At three years, he's 81 lbs and still looks like a horse :crazy: He's only JUST stopped filling out, though he stopped growing height-wise around a year.


----------



## AngVi

It's crazy how fast they grow! My boy is 8 months old - haven't weighed him in a month - 
He was up to 82 pds of solid muscle. He thinks he is a Lap dog, loves to snuggle  



Sent from Petguide.com Free App


----------



## bubbles1984

My boy Charlie is just over 7 months and weighed in at 35kgs on Sunday. Which I think is about 77 pounds.

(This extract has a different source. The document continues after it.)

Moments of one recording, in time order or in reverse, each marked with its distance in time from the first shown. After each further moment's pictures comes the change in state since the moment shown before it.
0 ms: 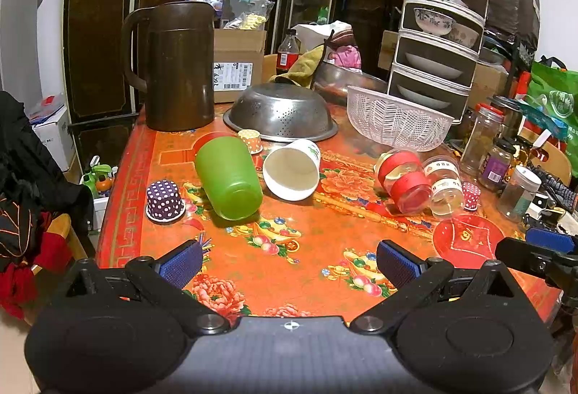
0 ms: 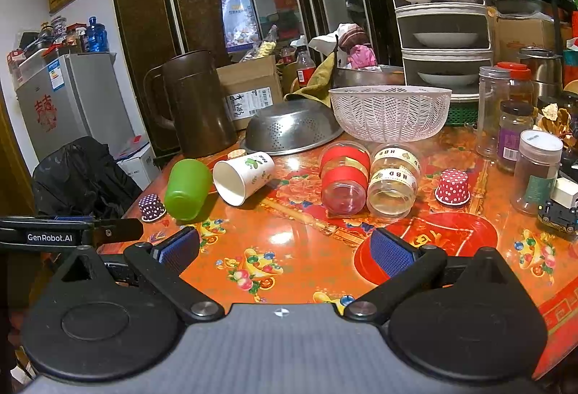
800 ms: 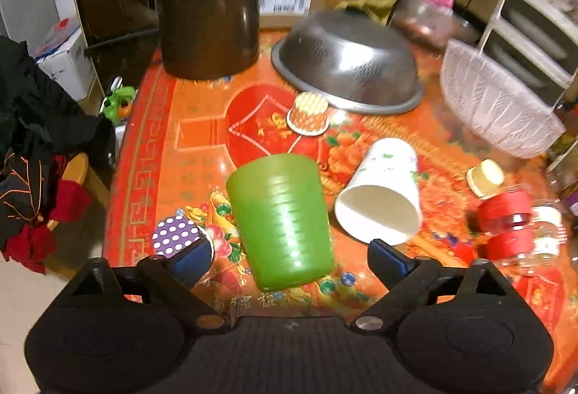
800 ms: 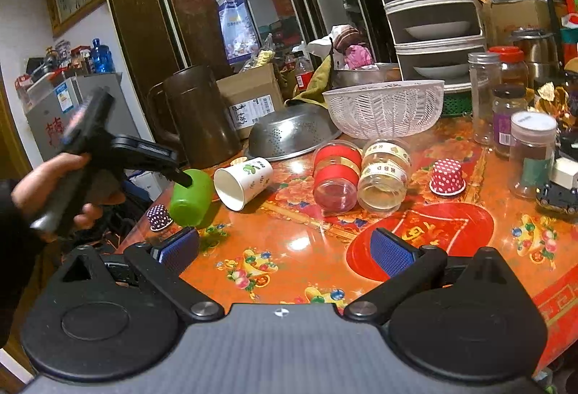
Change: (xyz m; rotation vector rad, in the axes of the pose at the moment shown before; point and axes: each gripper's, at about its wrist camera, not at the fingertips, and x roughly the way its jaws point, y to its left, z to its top) left arm 0.152 0.046 0.106 -0.104 0.386 0.139; right arm -0.012 -0.033 -0.007 0.077 -0.023 0.068
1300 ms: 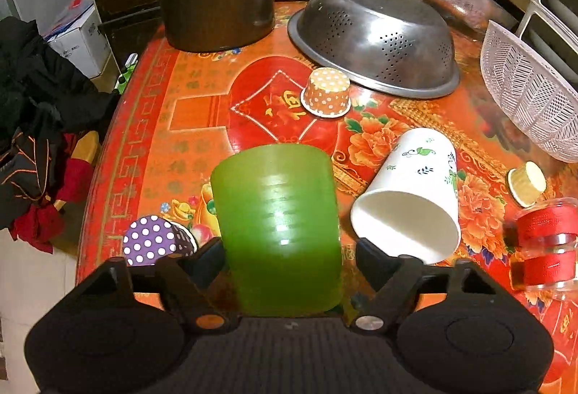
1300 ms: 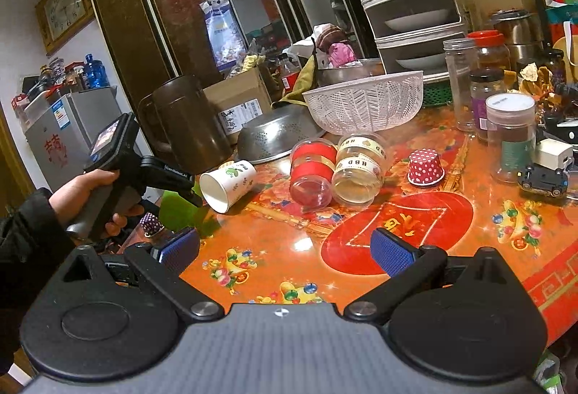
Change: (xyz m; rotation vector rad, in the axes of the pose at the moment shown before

Sent from Petguide.com App


----------



## shawk2424

Mine weighs about 63lbs and is 60cm tall.


----------



## GSDAlphaMom

Eli 7 months, 80 lbs:

















Still wet from swimming I see.


----------



## Rosella

*Tiger*

my pup is 6 n half. he's gonna be 7 on this 27th november
but he is sooo small
i took him from a pet
he is the top quality one, registered by kennel club
but now he is just not eating much
he doesnt eats dog food even when i mix them with minced meat and gravy pouches
he weights about 52 pounds
he was 52 pounds wen he was 4 months old....he used to be sooo big that tym
i just dunno wat to do
i checked him with vet and evrything is normal
please help me out


----------



## bobbyjen

Atticus is 6 1/2 months and weighs 77 lbs of solid muscle. He is a long haired black GSD. 
Daddy is 120 lbs.


----------



## Derrick jenkins

My GSD is 5 days from 7 months and weighs in at 81lbs.


----------



## WNGD

Derrick jenkins said:


> My GSD is 5 days from 7 months and weighs in at 81lbs.


Old thread but pics of this 7 month 81 pound dog required as that a lot of young dog .....


----------



## Fodder

WNGD said:


> Old thread but pics of this 7 month 81 pound dog required as that a lot of young dog .....


added ☝🏽
he’s beautiful @Derrick jenkins


----------